With more than 1 million inhabitants, this capital city is home to nearly half the population of Latvia. The city itself is situated on the Gulf of Riga, at the mouth of the river Daugava, and its centre, with its wealth of historical buildings, is a UNESCO World Heritage Site. The city was European Capital of Culture in 2014. The larger Riga region comprises 20 towns and cities, including Jūrmala, a traditional summer resort, Tukums, Limbaži and Ogre. A well-developed infrastructure provides a solid commercial platform both nationally and in the wider context of the Baltic Sea area—delivering easy access to the markets of Russia and other CIS countries, as well as the rest of Europe.

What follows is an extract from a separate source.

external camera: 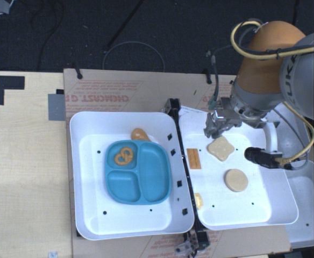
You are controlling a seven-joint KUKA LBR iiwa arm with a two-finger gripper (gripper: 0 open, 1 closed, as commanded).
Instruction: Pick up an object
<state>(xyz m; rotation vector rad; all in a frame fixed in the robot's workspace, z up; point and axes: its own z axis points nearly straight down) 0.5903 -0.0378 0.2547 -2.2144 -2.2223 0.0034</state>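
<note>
Bench surface carried two shallow white bins side by side: the left white bin point(87, 144) and the right white bin point(275, 208), touching along a black central divider. The grey arm with the orange band point(267, 52) reached in from the right edge and ended over the upper part of the right white bin.

The left white bin held a blue three-compartment plastic tray point(146, 176). A small golden pretzel-shaped piece point(124, 156) lay in the tray's upper-left compartment, and a rounded tan lump point(140, 134) rested just beyond the tray's upper edge.

The right white bin held the candidate objects. A pale square cracker-like slab point(220, 149) lay tilted, one corner pointing toward the gripper. A round pale biscuit-like disc point(236, 180) lay below and slightly right of the slab, apart from it. A narrow orange-brown rectangular bar point(193, 158) lay beside the divider, its long axis running up and down the view.

The two-finger gripper point(217, 123) hung just above the slab's upper corner in the view, nothing seen between its fingers. Whether it was released or clenched could not be told. The slab was judged the nearest target, lying immediately below the gripper in the view; the coming move would call for a short descent.
</note>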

Companies in Riga produce almost 60% of Latvia’s total industrial output, while the region is also the focus of the national transport, power, environment, communication and information infrastructure. Though GDP per inhabitant in the Riga region is three times that found elsewhere in Latvia, it is still lower in comparison to that found in other developed regions in Europe.

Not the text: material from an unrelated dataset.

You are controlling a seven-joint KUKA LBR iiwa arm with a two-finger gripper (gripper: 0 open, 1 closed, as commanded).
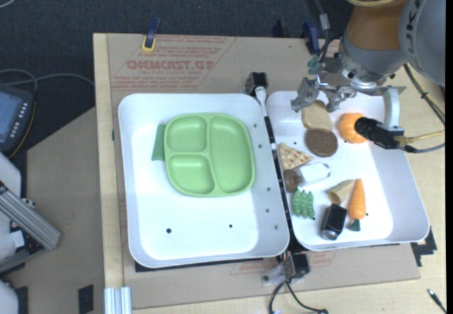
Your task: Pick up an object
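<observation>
- Nearest us in the right bin (407, 224) lay a small black block (333, 221), just beside a carrot (358, 199) and a tan cone-shaped piece (340, 191).
- A small green ridged toy (303, 203) sat by that bin's left wall, with a brown lump (291, 179) and a white piece (314, 172) just above it.
- In the left bin (141, 235) we saw a green divided plate (209, 153) resting over a darker green item at its left edge.
- Farther back in the right bin were a waffle wedge (292, 156), a round brown disc (321, 142), a tan bread-like piece (316, 118) and an orange fruit (349, 127).
- Farthest, the gripper (320, 93) hung over the right bin's back edge, just above the bread-like piece; we could not tell how its jaws stood, and we saw nothing held.
</observation>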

The transport infrastructure is of special importance, as Riga region is a major centre for cargo and passenger transport at both a national and international level. Nearly all the main state roads and railway lines start in Riga, which has an international airport and a long-established port. While the port—Latvia’s second biggest in cargo terms—has historically been the driving force for economic development, the airport has become increasingly important and is now the largest among the Baltic countries.